Я едва заметно кивнула, показывая, что поняла.
— Кажется, тебя считают законной внучкой императора Иоанна Антоновича и Павел боится, что ты станешь претендовать на Российский престол, — объяснил он.
Наверное, от удивления у меня сделались круглыми глаза. Ни о каком императоре Иоанне Антоновиче я и слыхом не слыхивала. Попыталась привлечь память Алеши, но и он, кажется, ничего о таком императоре не знал.
— Был у нас такой император, — правильно поняв мое недоумение, объяснил он, — племянник императрицы Анны Иоанновны. Он сын принцессы мекленбургской Анны Леопольдовны, и герцога Брауншвейг-Люнебургского Антона-Ульриха. Родился 12 августа 1740 г. и манифестом Анны Иоанновны от 5 октября 1740 г. объявлен наследником престола, и после смерти Анны был провозглашен императором, — объяснил Алеша.
Елизавета Петровна, дочь Петра I, сумела захватить престол и этого Иоанна в годовалом возрасте арестовали, отделили от семьи и отправили на Соловки. Но до острова не довезли и временно посадили в крепость Холмогор, где он пробыл около 12 лет.
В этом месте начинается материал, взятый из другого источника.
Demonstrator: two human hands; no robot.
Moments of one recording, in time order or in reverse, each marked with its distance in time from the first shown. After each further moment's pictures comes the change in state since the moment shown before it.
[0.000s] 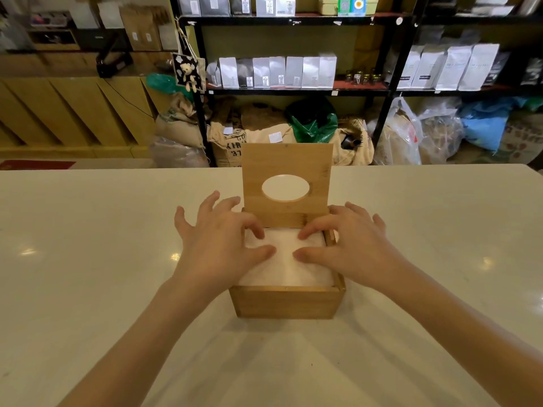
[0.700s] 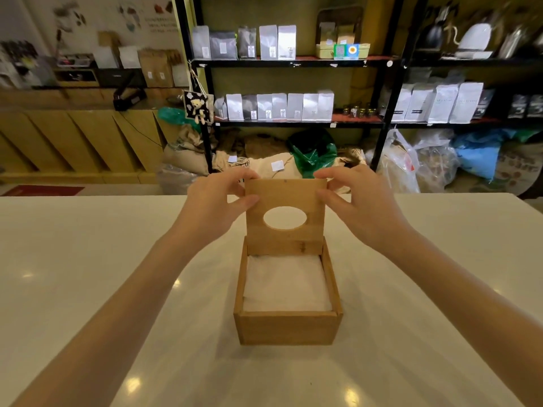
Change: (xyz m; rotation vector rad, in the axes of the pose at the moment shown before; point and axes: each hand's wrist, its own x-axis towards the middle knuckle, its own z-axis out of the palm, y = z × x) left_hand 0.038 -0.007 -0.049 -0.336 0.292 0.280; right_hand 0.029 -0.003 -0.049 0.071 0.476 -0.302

Находился он там в полном одиночном заключении, отрезанный от всякого общения с людьми. Единственным человеком, с которым он мог видеться, был наблюдавший за ним офицер. В начале 1756 г. сержанту лейб-кампании Савину предписано было тайно вывезти Иоанна из Холмогора и секретно доставить в Шлиссельбург.
В Шлиссельбурге тайна должна была сохраняться не менее строго: сам комендант крепости не должен был знать, кто содержится под именем «известного арестанта». Могли видеть Иоанна и знали его имя только три офицера стерегшей его команды.
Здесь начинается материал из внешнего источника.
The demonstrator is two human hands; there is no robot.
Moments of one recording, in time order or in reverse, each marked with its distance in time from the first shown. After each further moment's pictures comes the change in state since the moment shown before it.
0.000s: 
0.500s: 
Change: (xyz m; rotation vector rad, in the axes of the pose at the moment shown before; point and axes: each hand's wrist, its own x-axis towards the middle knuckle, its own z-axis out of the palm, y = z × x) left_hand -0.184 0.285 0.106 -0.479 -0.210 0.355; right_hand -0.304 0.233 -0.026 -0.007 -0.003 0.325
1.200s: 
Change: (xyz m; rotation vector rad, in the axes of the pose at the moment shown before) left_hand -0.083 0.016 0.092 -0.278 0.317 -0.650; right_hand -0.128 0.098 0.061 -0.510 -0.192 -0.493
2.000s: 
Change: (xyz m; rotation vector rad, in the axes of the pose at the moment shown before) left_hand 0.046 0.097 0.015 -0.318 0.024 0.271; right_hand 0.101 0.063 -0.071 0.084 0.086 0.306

Иоанн знал о своем происхождении, несмотря на окружавшую его таинственность, и называл себя государем. Вопреки строгому запрещению его учить, он от кого-то научился грамоте, и тогда ему разрешено было читать Библию.
Когда появились слухи, что он тайно обвенчался с дочерью тамошнего коменданта и у нее родился сын, коменданта на всякий случай поменяли и с семьей отправили в Сибирь. А сам Иоанн скоро погиб. Подпоручик Мирович, состоявший в охране крепости, вздумал его освободить и провозгласить императором. Он склонил с помощью подложных манифестов на свою сторону гарнизонных солдат, арестовал коменданта крепости Бередникова и потребовал у него выдачи Иоанна. Когда Мирович навел на крепость пушку, пристава сдались, предварительно убив Иоанна.
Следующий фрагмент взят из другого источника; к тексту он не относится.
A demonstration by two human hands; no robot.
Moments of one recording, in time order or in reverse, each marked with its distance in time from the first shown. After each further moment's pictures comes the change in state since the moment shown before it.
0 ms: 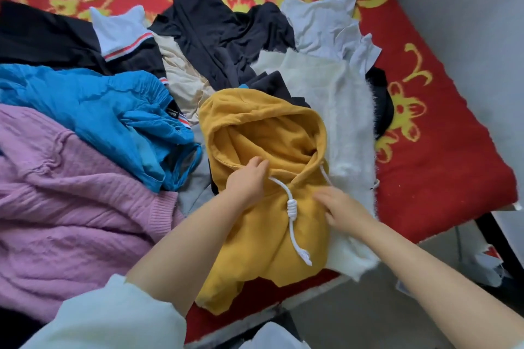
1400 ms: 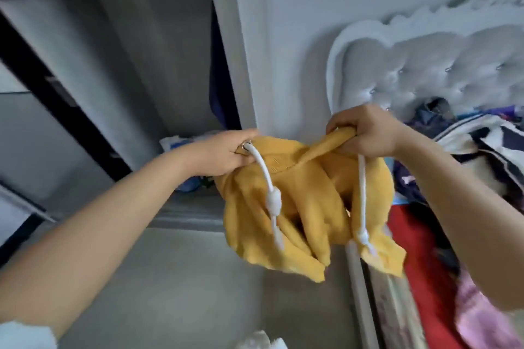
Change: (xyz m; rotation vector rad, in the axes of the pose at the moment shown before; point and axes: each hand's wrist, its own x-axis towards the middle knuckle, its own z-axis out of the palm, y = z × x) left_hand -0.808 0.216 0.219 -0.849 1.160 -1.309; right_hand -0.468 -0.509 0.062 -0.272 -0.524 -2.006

От всего, что рассказал Алеша, у меня голова пошла кругом, но я видела, как он серьезен и всему поверила.
— Видимо теперь кто-то вспомнил эту давнюю историю, — продолжил он, — и в тебе признали внучку Иоанна. Кто это все затеял, я узнать не смог. Но если Павел решит, что ты имеешь к тому Иоанну какое-то отношение и можешь претендовать на престол, тебя убьют. Он очень подозрителен и не верит никому, даже своим детям. Потому соблюдай крайнюю осторожность! Возможно, Павел еще ничего о тебе не знает, и тобой хочет воспользоваться кто-нибудь из его окружения. Никому не доверяй, особенно Палену, он здесь самый отъявленный интриган и вполне может решить использовать тебя для своих темных дел.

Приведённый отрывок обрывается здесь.